Under-coverage, non-response, response bias and wording of questions are also important, and we should be aware of their presence and consequences in the results' analyses. Now, what are they? Let us first explain the first one and then continue with the rest of them.
Under-coverage results from failing to include all members of a population in the analysis. Very often a complete list of the individuals in a population is not available. The possible reasons could be several. Most of the time, there is not enough time, money or resources to include everyone in a study or experiment. In such cases the results different from the truth.
Next, there is non-response. Even though we select individuals carefully, i.e. randomly, and we eliminate under-coverage, the individuals may refuse to cooperate with us. People, especially, can be difficult to reach by phone. Some individuals do not want to be convinced to put in their time and effort for the purpose of our goal.

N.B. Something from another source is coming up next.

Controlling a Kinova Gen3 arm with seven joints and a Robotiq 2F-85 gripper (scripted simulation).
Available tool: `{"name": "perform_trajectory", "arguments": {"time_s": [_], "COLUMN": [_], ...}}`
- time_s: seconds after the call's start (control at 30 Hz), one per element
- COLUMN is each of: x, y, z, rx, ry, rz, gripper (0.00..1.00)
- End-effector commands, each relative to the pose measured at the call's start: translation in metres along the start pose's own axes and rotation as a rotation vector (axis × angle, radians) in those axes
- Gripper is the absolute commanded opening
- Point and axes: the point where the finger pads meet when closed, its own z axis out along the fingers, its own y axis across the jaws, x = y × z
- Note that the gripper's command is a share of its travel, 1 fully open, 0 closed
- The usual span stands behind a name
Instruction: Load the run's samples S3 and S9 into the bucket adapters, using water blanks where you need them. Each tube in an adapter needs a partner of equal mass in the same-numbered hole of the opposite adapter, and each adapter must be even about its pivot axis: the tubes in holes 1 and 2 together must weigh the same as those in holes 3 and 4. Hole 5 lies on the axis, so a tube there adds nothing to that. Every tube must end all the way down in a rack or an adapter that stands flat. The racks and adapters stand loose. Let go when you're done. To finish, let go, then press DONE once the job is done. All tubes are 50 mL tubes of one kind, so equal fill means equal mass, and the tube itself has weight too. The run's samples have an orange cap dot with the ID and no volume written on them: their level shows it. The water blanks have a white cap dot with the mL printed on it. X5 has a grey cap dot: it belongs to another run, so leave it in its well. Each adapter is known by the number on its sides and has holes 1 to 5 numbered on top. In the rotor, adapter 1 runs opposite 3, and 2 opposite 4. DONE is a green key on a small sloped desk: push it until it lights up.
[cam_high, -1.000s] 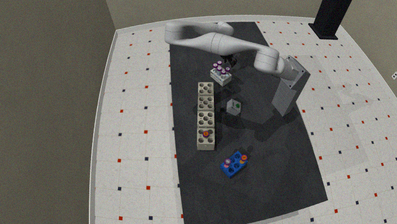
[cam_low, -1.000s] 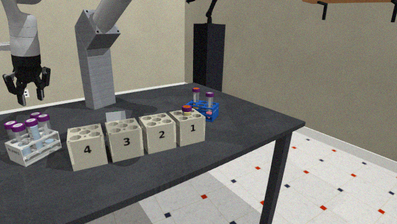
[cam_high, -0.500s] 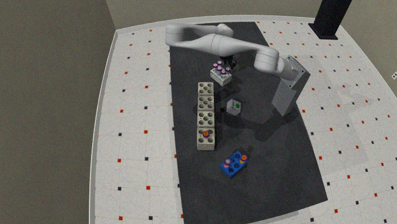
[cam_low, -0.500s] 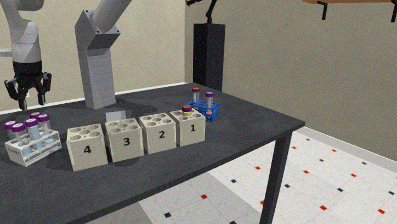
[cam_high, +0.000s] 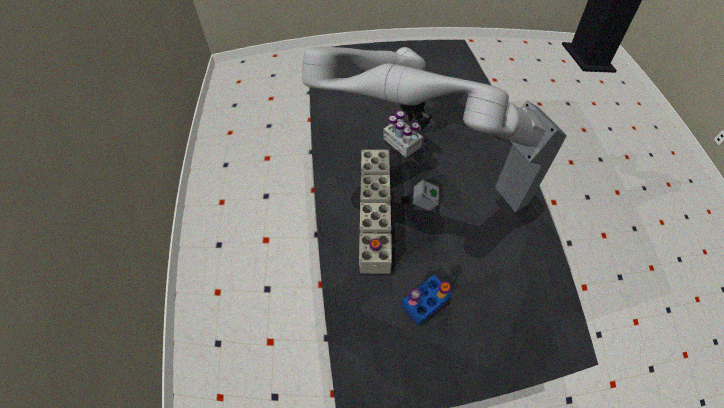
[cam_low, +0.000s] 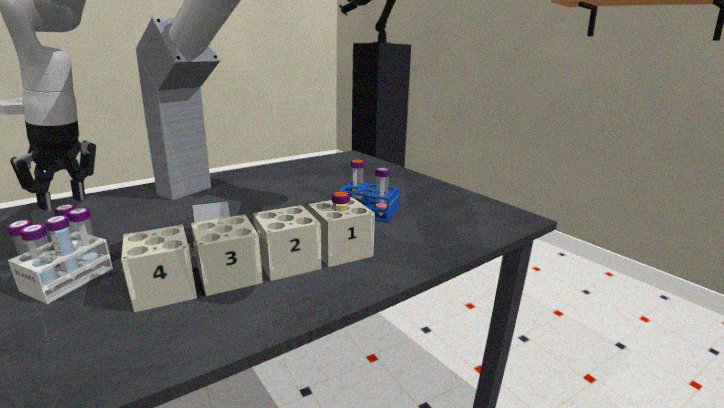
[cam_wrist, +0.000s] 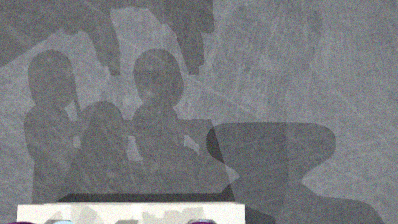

Response bias is one of the most obvious obstacles facing a statistician. The behavior of the respondents can seriously affect our results. As we all know, there are people who lie when asked undesirable questions. Discrimination is often one of the factors that affect opinions. There are issues that people feel uncomfortable to talk about. In addition, the interviewers can unintentionally lead respondents to give a more desirable answer. A body language of both an interviewer and an interviewee then causes bias in responses.
Finally, there is the wording of questions. There are at least two kinds of questions that are phrased incorrectly: questions that lead to a certain response and questions that confuse people. Questions should be phrased in such a way that allows the individuals to honestly express their view points. There should be no hidden messages. Here are two examples of badly phrased question: 1. "Cigarettes cause lung cancer. Would like your child to smoke cigarettes?" and 2. "Is it not possible that education does not imply success?" Question #1 leads us to ban cigarettes based on the danger of lung cancer. Question #2 is simply confusing.